▶ [The problem]:
Exactly the line that contains "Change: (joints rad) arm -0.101" and the lines following it to the end of the data are to be reproduced, and nothing more.

▶ [Input material]:
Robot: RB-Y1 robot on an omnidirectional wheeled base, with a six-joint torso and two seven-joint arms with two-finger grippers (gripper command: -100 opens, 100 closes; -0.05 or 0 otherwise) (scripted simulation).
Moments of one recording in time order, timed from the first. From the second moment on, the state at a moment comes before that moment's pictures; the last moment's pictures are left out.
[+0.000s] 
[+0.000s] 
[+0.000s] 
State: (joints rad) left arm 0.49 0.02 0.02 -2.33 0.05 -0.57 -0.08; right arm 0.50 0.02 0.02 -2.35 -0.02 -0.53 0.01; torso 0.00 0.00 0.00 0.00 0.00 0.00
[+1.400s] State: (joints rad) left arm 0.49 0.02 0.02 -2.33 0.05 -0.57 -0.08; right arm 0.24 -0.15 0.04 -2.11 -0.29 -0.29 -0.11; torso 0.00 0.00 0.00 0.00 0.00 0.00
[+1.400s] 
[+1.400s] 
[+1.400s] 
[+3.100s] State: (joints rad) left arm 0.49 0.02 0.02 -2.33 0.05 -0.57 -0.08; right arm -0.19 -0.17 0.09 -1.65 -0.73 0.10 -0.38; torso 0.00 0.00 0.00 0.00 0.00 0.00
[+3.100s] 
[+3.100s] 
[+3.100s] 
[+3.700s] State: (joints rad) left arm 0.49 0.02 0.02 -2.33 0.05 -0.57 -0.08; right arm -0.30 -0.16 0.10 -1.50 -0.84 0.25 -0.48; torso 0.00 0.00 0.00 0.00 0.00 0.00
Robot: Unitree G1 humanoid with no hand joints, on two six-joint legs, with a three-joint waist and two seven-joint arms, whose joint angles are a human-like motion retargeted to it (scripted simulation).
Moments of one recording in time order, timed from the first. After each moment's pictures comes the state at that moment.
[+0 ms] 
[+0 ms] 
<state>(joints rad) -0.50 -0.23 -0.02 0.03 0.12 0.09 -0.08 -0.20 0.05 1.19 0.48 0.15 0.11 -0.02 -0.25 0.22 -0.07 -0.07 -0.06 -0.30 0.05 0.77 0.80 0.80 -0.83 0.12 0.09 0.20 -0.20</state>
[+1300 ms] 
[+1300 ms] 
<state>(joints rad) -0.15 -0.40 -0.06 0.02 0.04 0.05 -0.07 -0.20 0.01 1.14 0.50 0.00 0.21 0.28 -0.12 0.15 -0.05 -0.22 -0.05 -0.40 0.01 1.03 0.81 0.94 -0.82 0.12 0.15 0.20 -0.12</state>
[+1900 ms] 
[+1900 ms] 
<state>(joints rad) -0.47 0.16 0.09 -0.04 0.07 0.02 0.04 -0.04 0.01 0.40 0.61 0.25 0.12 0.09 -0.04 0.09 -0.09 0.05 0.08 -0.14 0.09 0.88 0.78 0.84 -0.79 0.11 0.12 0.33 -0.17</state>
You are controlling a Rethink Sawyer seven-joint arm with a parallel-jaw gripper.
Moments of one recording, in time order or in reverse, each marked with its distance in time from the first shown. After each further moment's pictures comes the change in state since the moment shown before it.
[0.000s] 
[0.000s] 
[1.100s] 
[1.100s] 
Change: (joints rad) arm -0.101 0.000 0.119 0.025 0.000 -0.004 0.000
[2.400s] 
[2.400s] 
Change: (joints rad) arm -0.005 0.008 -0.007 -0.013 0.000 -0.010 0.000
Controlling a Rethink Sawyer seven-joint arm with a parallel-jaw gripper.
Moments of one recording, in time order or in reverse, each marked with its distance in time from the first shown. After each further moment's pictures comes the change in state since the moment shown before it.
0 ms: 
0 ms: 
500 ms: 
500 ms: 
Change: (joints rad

▶ [Answer to this problem]:
Change: (joints rad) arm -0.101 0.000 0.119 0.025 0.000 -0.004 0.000
[2.400s] 
[2.400s] 
Change: (joints rad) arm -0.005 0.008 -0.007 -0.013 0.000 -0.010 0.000
Controlling a Rethink Sawyer seven-joint arm with a parallel-jaw gripper.
Moments of one recording, in time order or in reverse, each marked with its distance in time from the first shown. After each further moment's pictures comes the change in state since the moment shown before it.
0 ms: 
0 ms: 
500 ms: 
500 ms: 
Change: (joints rad

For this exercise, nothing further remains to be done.